## Assignment
Would you reproduce, without any alteration, the lines from the opening line of the entries through the line that has "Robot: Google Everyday" in it?

=== Task inputs ===

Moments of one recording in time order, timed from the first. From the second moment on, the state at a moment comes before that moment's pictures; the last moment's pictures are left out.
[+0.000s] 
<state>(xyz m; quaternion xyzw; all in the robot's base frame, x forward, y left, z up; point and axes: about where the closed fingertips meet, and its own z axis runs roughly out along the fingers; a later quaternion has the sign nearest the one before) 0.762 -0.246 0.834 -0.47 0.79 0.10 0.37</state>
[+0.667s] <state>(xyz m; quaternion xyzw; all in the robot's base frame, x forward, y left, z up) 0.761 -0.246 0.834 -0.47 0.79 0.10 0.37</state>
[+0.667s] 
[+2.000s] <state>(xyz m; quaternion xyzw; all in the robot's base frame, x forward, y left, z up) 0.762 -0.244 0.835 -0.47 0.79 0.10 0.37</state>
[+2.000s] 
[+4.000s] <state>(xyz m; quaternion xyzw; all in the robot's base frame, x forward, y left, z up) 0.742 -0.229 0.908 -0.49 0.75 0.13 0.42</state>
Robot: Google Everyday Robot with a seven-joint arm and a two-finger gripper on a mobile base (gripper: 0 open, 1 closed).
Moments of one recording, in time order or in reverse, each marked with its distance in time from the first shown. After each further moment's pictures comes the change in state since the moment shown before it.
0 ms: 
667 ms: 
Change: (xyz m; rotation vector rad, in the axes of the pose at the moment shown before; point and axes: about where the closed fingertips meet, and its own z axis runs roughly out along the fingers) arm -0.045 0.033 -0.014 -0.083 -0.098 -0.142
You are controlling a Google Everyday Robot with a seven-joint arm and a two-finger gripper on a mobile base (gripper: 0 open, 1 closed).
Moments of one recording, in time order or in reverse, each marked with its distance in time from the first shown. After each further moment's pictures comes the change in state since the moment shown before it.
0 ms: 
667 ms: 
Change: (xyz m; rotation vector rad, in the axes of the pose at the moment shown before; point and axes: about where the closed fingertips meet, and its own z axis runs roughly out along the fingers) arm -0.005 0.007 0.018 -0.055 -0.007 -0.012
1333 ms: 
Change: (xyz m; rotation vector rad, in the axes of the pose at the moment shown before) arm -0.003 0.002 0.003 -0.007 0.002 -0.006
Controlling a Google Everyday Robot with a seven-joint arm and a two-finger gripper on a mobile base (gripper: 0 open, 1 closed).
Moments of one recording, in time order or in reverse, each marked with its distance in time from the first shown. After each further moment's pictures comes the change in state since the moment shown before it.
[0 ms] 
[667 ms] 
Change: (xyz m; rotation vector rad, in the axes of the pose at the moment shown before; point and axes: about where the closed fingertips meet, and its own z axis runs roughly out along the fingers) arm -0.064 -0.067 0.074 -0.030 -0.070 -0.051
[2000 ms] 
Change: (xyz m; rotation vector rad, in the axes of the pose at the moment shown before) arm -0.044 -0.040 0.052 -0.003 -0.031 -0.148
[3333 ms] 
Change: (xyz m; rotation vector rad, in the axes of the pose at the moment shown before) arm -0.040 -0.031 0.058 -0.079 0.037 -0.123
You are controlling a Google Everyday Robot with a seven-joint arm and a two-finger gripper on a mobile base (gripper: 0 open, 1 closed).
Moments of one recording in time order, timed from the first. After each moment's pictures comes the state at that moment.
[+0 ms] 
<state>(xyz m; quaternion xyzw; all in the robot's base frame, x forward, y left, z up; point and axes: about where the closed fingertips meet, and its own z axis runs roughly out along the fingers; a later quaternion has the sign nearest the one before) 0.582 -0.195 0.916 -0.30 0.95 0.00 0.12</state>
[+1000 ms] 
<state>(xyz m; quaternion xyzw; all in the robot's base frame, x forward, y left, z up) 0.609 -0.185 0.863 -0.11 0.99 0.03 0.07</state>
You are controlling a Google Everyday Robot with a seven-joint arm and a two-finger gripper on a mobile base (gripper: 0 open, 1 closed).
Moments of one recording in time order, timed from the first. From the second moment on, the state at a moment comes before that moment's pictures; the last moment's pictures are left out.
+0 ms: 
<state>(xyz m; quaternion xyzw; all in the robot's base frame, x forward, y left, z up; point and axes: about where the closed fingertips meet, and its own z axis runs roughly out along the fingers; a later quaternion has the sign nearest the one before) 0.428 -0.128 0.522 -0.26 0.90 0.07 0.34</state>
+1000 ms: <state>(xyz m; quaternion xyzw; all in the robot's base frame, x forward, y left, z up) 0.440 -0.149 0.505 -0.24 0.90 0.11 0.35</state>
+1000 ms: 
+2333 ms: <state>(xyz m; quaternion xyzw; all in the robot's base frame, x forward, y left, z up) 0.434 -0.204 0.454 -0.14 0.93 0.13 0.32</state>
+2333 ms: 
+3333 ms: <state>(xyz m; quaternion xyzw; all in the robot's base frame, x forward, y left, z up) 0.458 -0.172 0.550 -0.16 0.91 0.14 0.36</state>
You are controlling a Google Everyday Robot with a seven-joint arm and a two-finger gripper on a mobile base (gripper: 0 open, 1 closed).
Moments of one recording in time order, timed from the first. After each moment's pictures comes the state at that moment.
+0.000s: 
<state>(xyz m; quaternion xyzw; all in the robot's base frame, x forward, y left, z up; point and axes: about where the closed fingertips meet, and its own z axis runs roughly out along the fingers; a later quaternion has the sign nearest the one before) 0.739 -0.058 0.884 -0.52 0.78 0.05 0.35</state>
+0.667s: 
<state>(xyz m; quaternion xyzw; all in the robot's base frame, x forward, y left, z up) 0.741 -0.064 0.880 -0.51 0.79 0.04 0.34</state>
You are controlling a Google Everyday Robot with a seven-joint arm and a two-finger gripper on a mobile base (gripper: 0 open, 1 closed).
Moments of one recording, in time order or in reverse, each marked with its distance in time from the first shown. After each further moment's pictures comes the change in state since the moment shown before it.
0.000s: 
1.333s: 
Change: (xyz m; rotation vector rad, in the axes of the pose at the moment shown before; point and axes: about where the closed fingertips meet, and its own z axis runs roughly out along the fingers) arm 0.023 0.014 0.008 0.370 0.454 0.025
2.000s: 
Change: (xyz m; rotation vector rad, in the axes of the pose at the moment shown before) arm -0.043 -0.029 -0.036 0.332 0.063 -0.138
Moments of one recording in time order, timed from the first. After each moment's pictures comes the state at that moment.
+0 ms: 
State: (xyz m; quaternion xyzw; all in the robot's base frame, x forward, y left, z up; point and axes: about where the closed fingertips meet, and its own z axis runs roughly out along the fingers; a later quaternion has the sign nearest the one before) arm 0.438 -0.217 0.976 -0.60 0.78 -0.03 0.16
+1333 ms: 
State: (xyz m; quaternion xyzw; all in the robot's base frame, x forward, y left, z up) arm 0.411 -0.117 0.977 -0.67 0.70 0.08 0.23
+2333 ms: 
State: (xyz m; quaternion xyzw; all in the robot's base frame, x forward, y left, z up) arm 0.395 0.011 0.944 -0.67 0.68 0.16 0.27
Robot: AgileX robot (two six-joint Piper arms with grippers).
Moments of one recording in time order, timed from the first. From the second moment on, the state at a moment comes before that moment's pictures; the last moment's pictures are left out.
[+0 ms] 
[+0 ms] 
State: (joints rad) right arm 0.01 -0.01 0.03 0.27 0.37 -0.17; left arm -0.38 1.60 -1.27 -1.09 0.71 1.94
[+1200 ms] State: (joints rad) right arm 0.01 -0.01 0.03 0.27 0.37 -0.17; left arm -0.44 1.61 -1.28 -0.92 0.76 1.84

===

## Written solution
Moments of one recording in time order, timed from the first. From the second moment on, the state at a moment comes before that moment's pictures; the last moment's pictures are left out.
[+0.000s] 
<state>(xyz m; quaternion xyzw; all in the robot's base frame, x forward, y left, z up; point and axes: about where the closed fingertips meet, and its own z axis runs roughly out along the fingers; a later quaternion has the sign nearest the one before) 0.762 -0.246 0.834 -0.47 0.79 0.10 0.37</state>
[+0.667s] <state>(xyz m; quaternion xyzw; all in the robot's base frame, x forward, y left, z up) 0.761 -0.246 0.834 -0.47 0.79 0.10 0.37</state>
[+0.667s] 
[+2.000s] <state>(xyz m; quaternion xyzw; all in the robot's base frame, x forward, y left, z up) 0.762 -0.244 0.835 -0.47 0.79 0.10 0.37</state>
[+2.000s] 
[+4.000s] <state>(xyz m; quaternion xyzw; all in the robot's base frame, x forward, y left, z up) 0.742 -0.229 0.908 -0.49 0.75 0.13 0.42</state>
Robot: Google Everyday Robot with a seven-joint arm and a two-finger gripper on a mobile base (gripper: 0 open, 1 closed).

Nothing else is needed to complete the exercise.